■ **AIM OF THE TASK**
Copy out all lines in the material below that contain the string "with".

■ **INFORMATION SHOWN**
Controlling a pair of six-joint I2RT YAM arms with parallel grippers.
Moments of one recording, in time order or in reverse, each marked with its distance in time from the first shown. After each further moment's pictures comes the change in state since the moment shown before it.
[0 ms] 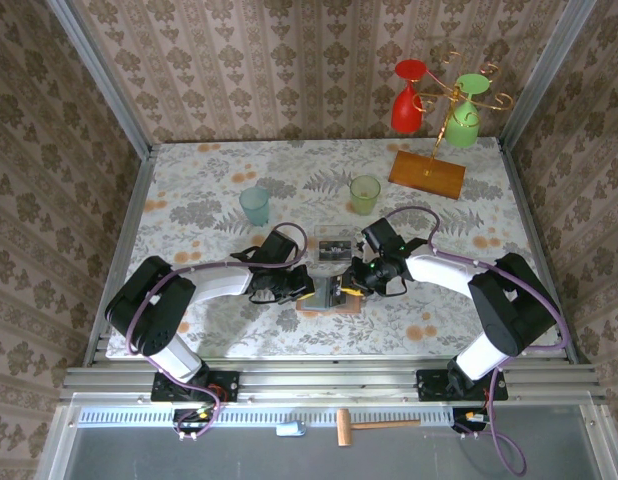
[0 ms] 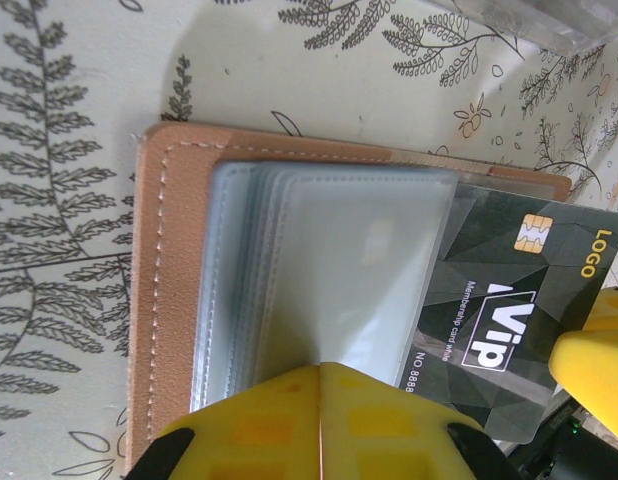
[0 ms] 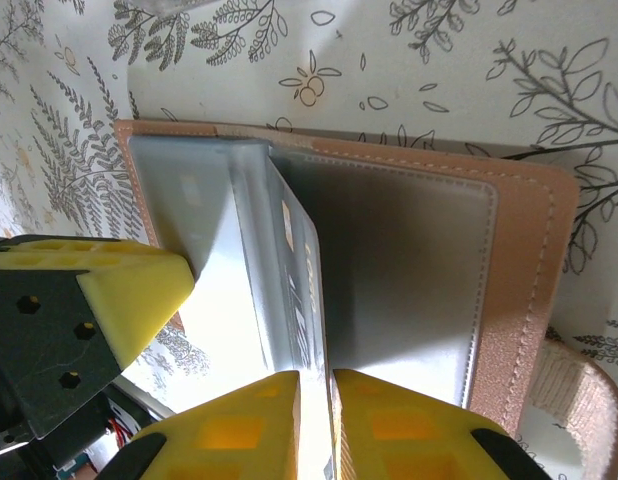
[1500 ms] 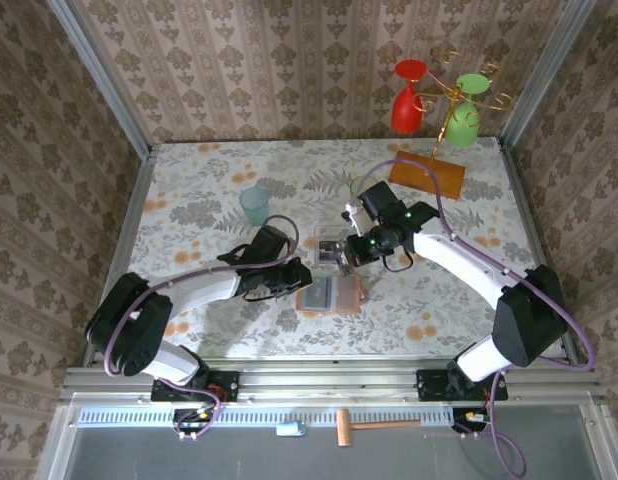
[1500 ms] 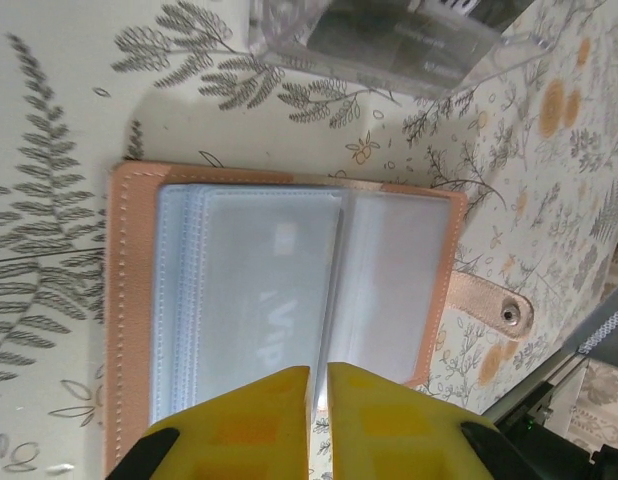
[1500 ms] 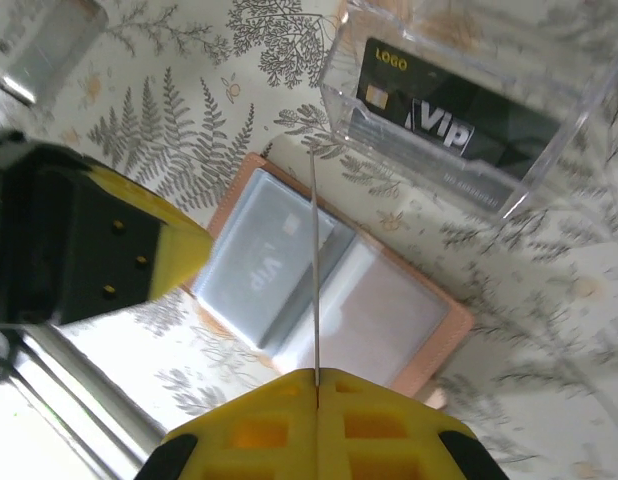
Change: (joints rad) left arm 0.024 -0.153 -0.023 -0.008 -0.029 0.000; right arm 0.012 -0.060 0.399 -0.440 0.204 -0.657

■ **ANSWER TO THIS TASK**
Controlling a pair of six-joint I2RT YAM arms with parallel grippers.
Moments of one recording, in time order or in reverse, each marked with its distance in time from the first shown. After each further moment's pictures comes the change in state since the moment shown before it.

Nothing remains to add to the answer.